Arthy Gorré nam dienst bij het Korps Mariniers en gedurende die tijd haalde hij als marinier zijn groene baret bij het Korps Commandotroepen. Vervolgens stapte hij over naar de Koninklijke Landmacht en volgde een opleiding tot sergeant aan de Koninklijke Militaire School, waarna hij werd geplaatst in het Duitse Seedorf. In november 1975 nam hij ontslag uit de Koninklijke Landmacht om in Suriname te gaan helpen bij het nieuw opgerichte Nationaal Leger van Suriname. Hij arriveerde in Suriname met hetzelfde vliegtuig waarin ook Desi Bouterse zat; beiden waren ze ook gelegerd geweest in Seedorf.

Militaire machtsovername

bewerken

Op 25 februari 1980 was Gorré een van de "Groep van 16", sergeanten die onder leiding van sergeant-majoor Bouterse een staatsgreep pleegden (de Sergeantencoup). Later in 1980 liep hij stage bij het Nederlandse Korps Commandotroepen.[2] Gorré werd na de couppoging door Rambocus en Hawker (11 maart 1982) bevorderd tot kapitein en kreeg de leiding over de "Echo-compagnie", een elite-eenheid van het Nationaal Leger die onder andere de lijfwachten van bevelhebber Bouterse leverde. Deze eenheid zou op 8 december 1982 van Bouterses rechterhand, Roy Horb, de opdracht hebben gekregen om op verschillende plekken elders in Paramaribo in de lucht te schieten om te simuleren dat er gevechten waren uitgebroken om zodoende de aandacht af te leiden van de executies van Bouterses tegenstanders die op dat moment in Fort Zeelandia plaatsvonden. Of Gorré hiervan heeft geweten of op een andere manier betrokken was bij de Decembermoorden is niet duidelijk. Zelf beweert Gorré in ieder geval dat hij op dat moment niet in Fort Zeelandia aanwezig was.

In 1986, tijdens de Binnenlandse Oorlog, ondernam de Echo-compagnie onder leiding van Gorré nog een poging om Ronnie Brunswijk, de leider van het Junglecommando, te arresteren in diens geboortedorp Moengotapoe. Die poging mislukte echter en de eenheid nam wraak op de bosnegerbevolking. Mensen werden afgetuigd en gevangengezet in Fort Zeelandia, ook werden religieuze relikwieën omver geschoten.
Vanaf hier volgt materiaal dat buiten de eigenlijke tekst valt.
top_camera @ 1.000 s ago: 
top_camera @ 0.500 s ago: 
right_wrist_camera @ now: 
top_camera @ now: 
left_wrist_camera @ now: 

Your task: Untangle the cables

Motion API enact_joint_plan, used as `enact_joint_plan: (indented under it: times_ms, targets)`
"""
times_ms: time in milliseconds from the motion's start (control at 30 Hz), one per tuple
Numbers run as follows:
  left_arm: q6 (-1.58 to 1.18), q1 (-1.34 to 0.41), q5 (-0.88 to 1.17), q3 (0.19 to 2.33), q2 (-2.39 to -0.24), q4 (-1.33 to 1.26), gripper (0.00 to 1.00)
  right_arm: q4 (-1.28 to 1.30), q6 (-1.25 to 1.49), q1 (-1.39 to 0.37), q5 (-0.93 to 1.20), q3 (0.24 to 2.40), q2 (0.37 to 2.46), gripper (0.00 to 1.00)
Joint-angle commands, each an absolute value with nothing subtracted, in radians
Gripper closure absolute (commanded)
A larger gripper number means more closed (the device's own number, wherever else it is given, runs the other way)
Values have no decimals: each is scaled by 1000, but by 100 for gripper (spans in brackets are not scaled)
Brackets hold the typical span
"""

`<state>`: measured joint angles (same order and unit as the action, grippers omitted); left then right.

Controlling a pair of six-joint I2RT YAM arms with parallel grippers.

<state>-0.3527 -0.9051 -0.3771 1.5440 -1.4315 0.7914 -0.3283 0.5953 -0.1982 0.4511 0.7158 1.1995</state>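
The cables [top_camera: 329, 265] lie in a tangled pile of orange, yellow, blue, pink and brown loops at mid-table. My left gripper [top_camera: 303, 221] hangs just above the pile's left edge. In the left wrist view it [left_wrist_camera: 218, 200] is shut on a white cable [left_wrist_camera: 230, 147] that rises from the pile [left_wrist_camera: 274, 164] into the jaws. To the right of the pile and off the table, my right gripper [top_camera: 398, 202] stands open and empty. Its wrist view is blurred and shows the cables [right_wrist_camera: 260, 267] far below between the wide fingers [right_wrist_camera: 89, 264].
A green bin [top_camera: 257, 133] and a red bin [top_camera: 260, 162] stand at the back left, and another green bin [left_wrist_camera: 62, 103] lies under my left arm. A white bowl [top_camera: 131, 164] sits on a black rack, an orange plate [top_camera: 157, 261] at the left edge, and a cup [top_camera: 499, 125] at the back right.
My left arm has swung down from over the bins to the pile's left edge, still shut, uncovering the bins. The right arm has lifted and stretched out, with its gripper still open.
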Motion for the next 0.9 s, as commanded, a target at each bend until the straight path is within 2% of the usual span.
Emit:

Niet lang daarna kreeg Gorré om onduidelijke redenen onenigheid met bevelhebber Bouterse. Hij verliet het leger en begon een duikschool, Suriname Diving Inc.

Na het militaire bewind

bewerken

Vanaf 1992 was Gorré werkzaam als adviseur voor de minister van defensie. Nadat Desi Bouterse na een conflict met de Surinaamse regering op 3 december 1992 als bevelhebber ontslag nam, werd Gorré gevraagd om weer in het leger dienst te nemen en Bouterse op te volgen als bevelhebber met als opdracht om het leger te reorganiseren en te democratiseren. De voorgenomen benoeming van Gorré zorgde echter voor de nodige opschudding en verzet binnen het Nationale Leger. In Suriname werd men zelfs bang voor een nieuwe staatsgreep. Nederland steunde in het diepste geheim de Surinaamse regering en Gorré, in opdracht van minister van defensie Relus ter Beek werden met een marine-vliegtuig wapens naar vliegveld Zanderij gebracht.[3] De Surinaamse regering hield voet bij stuk en vroeg waarnemend bevelhebber Iwan Graanoogst en de overige rebellerende officieren op te stappen, wat ze op 14 mei 1993 deden.[4] De situatie normaliseerde hierna. Gorré was op 5 april officieel benoemd; op 12 mei werd zijn benoeming bekrachtigd door de Nationale Assemblée. Vervolgens herstructureerde Gorré het leger, waarbij het aantal militairen afnam van 4000 naar 2000. Op 30 juni 1995 werd hij na een conflict met defensieminister Gilds naar huis gestuurd, hij werd opgevolgd door Glenn Sedney.[5][6]

Na jarenlang onderzoek begon op 30 november 2007 voor de krijgsraad het strafproces over de Decembermoorden. Gorré is daarbij, samen met 24 anderen, een van de verdachten die terecht moeten staan. Op de eerste zittingsdag was hij in persoon aanwezig, samen met zijn zoon die als adviseur optrad. Het Openbaar Ministerie eiste 20 jaar tegen hem, maar zijn overlijden voorkwam een gerechtelijke uitspraak.[1]